● **Description of the task**
Output the data exactly, with every line intact.

= = =

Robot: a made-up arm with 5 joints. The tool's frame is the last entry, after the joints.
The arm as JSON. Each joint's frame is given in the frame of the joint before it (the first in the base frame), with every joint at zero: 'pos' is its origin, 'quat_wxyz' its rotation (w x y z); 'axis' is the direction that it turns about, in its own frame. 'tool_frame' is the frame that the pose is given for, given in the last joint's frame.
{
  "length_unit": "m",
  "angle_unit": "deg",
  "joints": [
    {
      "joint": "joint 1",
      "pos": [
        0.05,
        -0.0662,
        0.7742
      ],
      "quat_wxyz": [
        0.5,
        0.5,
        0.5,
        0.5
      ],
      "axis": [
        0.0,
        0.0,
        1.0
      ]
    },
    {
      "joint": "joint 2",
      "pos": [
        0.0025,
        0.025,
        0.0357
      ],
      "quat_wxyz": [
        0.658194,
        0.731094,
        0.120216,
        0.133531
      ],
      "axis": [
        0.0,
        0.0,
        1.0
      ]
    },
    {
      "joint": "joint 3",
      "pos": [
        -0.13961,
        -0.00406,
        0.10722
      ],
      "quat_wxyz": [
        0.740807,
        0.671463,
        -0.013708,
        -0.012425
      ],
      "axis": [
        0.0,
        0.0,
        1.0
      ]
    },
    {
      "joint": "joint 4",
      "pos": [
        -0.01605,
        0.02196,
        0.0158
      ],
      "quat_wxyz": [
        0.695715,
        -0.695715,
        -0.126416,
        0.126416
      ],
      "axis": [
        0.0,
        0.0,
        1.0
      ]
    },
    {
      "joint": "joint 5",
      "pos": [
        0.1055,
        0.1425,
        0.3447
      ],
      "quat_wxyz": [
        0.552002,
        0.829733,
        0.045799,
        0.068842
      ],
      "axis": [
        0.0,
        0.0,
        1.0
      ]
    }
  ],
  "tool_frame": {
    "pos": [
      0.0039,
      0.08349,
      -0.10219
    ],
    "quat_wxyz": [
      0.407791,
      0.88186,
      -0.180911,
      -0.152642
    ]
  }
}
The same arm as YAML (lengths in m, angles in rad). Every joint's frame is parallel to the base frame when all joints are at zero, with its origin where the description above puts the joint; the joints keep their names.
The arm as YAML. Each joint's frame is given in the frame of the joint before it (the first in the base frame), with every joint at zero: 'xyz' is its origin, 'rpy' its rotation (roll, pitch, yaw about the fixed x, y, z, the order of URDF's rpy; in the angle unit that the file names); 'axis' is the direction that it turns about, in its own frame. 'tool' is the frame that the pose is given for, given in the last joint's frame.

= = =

● **Reply**
Robot: a made-up arm with 5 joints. The tool's frame is the last entry, after the joints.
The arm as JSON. Each joint's frame is given in the frame of the joint before it (the first in the base frame), with every joint at zero: 'pos' is its origin, 'quat_wxyz' its rotation (w x y z); 'axis' is the direction that it turns about, in its own frame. 'tool_frame' is the frame that the pose is given for, given in the last joint's frame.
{
  "length_unit": "m",
  "angle_unit": "deg",
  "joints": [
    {
      "joint": "joint 1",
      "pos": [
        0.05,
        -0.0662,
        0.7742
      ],
      "quat_wxyz": [
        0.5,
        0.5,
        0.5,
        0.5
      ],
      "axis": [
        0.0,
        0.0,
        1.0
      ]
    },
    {
      "joint": "joint 2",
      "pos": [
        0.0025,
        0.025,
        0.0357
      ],
      "quat_wxyz": [
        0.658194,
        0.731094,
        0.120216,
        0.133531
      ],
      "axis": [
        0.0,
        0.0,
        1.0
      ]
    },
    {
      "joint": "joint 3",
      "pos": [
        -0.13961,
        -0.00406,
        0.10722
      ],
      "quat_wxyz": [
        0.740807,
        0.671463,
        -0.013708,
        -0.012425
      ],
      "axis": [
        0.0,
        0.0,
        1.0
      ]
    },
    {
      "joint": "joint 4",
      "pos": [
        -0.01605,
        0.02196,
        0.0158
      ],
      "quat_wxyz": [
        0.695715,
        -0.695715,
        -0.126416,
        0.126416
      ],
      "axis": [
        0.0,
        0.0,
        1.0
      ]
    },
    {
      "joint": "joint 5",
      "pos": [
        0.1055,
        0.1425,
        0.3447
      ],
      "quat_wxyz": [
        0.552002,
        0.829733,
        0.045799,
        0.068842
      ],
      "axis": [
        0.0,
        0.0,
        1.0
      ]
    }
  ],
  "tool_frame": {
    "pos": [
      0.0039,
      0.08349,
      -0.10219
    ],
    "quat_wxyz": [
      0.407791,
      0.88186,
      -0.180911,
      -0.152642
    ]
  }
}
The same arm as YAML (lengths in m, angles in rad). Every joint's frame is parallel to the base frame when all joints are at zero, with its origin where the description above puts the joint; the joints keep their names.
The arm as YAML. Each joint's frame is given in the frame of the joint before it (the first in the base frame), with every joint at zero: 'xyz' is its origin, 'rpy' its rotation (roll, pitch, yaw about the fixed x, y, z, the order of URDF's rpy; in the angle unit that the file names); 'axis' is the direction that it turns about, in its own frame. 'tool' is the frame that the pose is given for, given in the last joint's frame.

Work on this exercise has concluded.